Monday, April 17, 2006

What will become of A9?

Now that CEO Udi Manber left, what will become of A9?

My understanding is that Amazon created A9 around Udi and his vision for search. If true, the loss of Udi likely will change A9 and its direction, especially since traffic growth is flat with little signs of traction.

Anyone have any thoughts what they might do? What they should do?

A9 gets its search results from Google, so they may have relatively little investment in web search. Where will they go? I could see a range of possibilities.

Rather than focus on web search, perhaps A9 could switch to shopping metasearch. Shopping metasearch would focus on where Amazon has the most expertise -- shopping -- while still partially defending Amazon against the threat of disintermediation by Google and other web search giants.

A9 could switch to focusing on AdWords and AdSense-like advertising, building on the success of Amazon Associates. A9 would compete with Google not on web search, where Google has a strong advantage, but on advertising, where Amazon has its massive catalog and experience selling products to leverage.

A9 could focus on web services, emphasizing selling Amazon's shopping search technology to other e-commerce companies, much like Google does for intranet search with Google Enterprise. I suspect this would be a modest business for Amazon, but it would fit with Amazon's recent push for web services.
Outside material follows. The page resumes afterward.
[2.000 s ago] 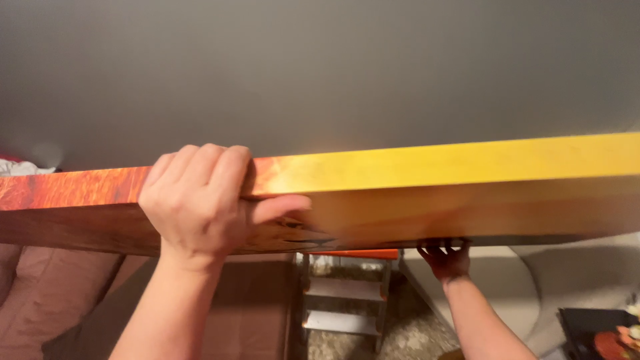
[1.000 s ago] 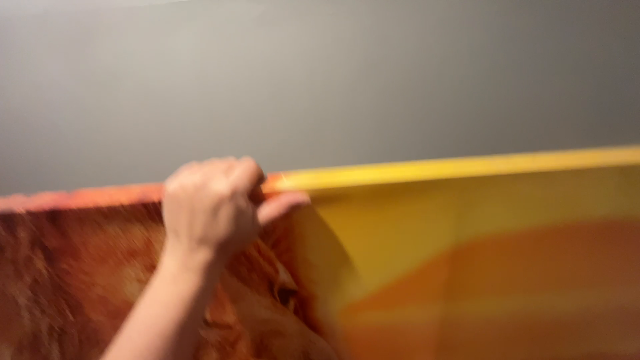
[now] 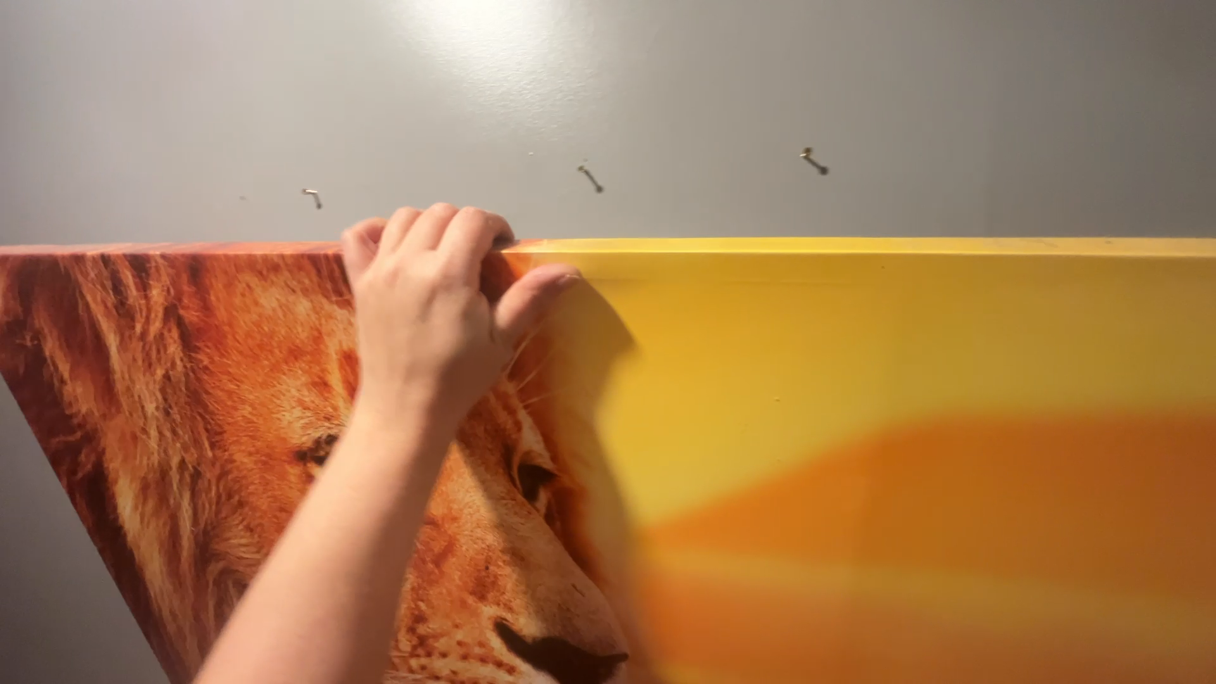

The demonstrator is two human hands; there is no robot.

A9 could jump forward to execute on massively distributed web search, an area few others are exploring that is one approach toward opening up the "invisible web". To do this, A9 would have to expand its "search columns" to accessing hundreds of thousands of databases, then tackle the challenging problem of intelligently determining which available databases are most likely to provide the best answer to a given query (since you can only query a small subset of the databases in real time). Tough nut to crack, but this space is wide open.

A9 could fade away from lack of momentum and interest, like Auctions, zShops, web-based calendaring (PlanetAll), metashopping search (Junglee), and other saddening past Amazon experiments. I fear this may be quite likely.

What do you think will happen? Do you have thoughts on other likely directions for A9?

Update: One year later, A9 has suffered an 80%+ drop in traffic. It appears "fade away" may turn out to be the correct prediction.

4 comments:

Anonymous said...

amazon's quickly becoming microsoft, in that one or two core businesses generates 99% of the profits and everything else loses money. In MSFT's case that's office making money, and everything else (including MSN, XBOX, etc.) losing money. In amazon's case it appears to be selling books, music & video with some merchant services thrown in on the side.

Losses and mis-steps are to be expected from some R&D, but if amazon follows microsoft's path they'll basically end up no better offer 10 years from now than if they jettisoned everything like A9 now and just stuck to selling stuff online.

Anonymous said...

Amazon knows the location and interests of many of its visitors - it should be doing shopping metasearch and classifieds metasearch with A9. Why let Google Base and Vast have all the fun?

Scott said...

A9 is just sucking away money and for what? It should be shelved. Regarding the first anon comment, I think taking such risks are needed. I mean, had Amazon.com not tried the Used Books sale, would that have blossomed? I'm not certain what sort of revenue they bring off of that, but I imagine it's a pretty penny with very high profit margins since there are no costs except software/minimal customer service from Amazon.com's side. (No warehousing, no shipping, no handling returns, etc.)

Also, while certain stores may not be profitable, part of what makes Amazon tick is that it's the WalMart of online - you can get anything there, so it's a great first destination for many.

However, I agree with Greg's commentary - there are a lot of abandoned Amazon side projects. And that's OK. Better to jettison a failed project then let it hang on and suck up time/$$$. Let A9 go the way of the dodo...

Anonymous said...

Well it is official A9.com is Dead to me.

The only good thing about A9.com search was the yellow pages. And I don't mean the photographs of local businesses (but that was useful sometimes). It was by far the best yellow page source on the net. But it is gone now and so am I.